I'm so sorry you had to suffer so many years to get a diagnosis and a doctor that could help you! I was also diagnosed by an ENT after seeing my dentist multiple times, and him referring me to other dental specialists.
I agree that education is important for all current and future TN sufferers! I'm going to look in the resources section to see if there is a pamphlet to print out, so I can distribute them :)

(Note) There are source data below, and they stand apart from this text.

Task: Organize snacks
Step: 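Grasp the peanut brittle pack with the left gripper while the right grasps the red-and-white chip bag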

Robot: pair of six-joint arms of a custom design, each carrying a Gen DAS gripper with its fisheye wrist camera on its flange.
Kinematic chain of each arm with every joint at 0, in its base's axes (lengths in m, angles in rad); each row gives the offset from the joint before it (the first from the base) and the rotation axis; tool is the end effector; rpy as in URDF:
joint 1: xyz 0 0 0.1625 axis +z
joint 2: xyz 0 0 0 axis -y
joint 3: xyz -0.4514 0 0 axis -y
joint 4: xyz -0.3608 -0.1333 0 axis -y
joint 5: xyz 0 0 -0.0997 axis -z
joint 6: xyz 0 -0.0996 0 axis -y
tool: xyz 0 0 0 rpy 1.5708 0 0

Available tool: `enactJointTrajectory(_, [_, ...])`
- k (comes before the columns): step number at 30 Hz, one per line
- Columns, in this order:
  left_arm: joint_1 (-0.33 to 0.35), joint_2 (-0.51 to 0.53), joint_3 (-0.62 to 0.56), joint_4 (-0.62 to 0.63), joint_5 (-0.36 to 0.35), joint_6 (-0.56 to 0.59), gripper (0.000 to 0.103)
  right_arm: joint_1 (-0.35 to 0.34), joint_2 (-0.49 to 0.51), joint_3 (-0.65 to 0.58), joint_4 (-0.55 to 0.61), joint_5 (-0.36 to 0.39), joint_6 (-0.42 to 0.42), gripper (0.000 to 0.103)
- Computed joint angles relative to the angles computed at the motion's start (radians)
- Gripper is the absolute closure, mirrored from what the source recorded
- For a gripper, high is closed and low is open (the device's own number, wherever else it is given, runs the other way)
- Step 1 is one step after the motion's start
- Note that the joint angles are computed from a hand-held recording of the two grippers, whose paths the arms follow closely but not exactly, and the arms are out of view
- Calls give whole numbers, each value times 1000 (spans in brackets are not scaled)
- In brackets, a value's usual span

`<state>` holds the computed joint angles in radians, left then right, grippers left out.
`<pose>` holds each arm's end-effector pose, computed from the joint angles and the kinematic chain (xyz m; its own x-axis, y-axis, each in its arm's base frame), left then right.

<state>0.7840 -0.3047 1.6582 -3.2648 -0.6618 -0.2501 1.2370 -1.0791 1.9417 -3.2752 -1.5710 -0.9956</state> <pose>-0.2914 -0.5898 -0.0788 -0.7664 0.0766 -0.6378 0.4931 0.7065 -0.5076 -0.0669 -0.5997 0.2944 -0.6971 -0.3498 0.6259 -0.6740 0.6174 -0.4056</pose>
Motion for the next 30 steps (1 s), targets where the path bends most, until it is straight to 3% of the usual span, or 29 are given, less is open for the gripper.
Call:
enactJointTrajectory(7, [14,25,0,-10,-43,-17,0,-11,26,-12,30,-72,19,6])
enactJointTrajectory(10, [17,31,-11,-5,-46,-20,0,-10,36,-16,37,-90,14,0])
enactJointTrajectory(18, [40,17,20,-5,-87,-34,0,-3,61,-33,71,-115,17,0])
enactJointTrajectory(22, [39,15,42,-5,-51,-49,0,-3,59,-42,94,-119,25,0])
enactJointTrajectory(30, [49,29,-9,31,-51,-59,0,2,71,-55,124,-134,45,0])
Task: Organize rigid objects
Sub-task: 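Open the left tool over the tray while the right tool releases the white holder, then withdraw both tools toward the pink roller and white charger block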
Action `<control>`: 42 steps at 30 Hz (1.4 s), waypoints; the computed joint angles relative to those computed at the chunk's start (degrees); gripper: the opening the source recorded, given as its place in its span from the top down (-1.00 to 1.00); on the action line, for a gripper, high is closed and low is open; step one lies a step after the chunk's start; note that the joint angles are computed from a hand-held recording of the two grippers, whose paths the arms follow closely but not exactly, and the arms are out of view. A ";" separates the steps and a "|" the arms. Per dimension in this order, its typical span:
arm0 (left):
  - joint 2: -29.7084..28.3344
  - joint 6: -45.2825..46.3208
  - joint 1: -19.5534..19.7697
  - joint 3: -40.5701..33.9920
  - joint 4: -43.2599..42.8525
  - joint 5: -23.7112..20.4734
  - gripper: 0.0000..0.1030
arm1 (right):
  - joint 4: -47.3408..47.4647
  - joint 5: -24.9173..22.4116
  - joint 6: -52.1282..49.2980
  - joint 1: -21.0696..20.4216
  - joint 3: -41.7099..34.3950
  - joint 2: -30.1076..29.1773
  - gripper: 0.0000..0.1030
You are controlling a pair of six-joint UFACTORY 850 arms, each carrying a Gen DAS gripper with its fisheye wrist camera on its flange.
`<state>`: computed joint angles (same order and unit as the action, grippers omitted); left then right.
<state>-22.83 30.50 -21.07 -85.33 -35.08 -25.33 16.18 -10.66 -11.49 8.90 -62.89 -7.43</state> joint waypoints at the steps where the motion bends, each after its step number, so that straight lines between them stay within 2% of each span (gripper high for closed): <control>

Oh my gosh, this so rings a bell. I had a faster diagnosis than you, but still went from dentist to dentist to endodontist to MD, who poo-poo me basically, if I wasn't a nurse and knew to ask for a neurology consult and luckily ended up with the best one in town, I'd still be in pain or worse yet doubting myself and living through hell. kg
hi kg, im sure so many of us have very tragic stories and im sure there are a few that didnt make it. they call this the suicide disorder because it litterally makes you loose your mind with the pain, coupled with the fact that some people dont have anyone knowledgeable to recognize it. thankfully i found the strength to keep going. it was my husband and 5 children that kept me from following through with my daily plots of how i was going to end the pain. i just couldnt have done that to them. my children never knew i had these thoughts but my husband did. i would see their faces in my mind and i knew i couldnt devastated their lives by following through. i like the picture of your head. i have the identical one of mine, same side and everything, just brown hair. we could be twins. LOL. when did you get yours done and have you had a good outcome? i hope so. thanks for your reply. Jacqueline
thank you cris, i certainly did not feel strong for a long, long time. i just came across the petition somehow and thought, now this is a petition i want to be in on. so many petitions come about regarding animals and" lets fix this road "etc.. dont get me wrong, i love animals, and i certainly love a smooth road, given that the bumpy ones trigger pain, LOL, but this one i can really relate to. i hope everyone will see it and sign and get their friends and family to sign, that would be a good start. thanks for your reply, Jacqueline
cris said:
God Bless you Jacqueline! You are such a strong lady - I agree with the SIGN THE PETITION **ASAP**
My 'hats off to you' and thank you for getting the word out about your story...I am sure others are like yours; I am blessed that mine is different, but we both suffer from this infernal disorder - we both understand each other when no one else can...
Take care of your self - thanks for sharing your ideas and your story!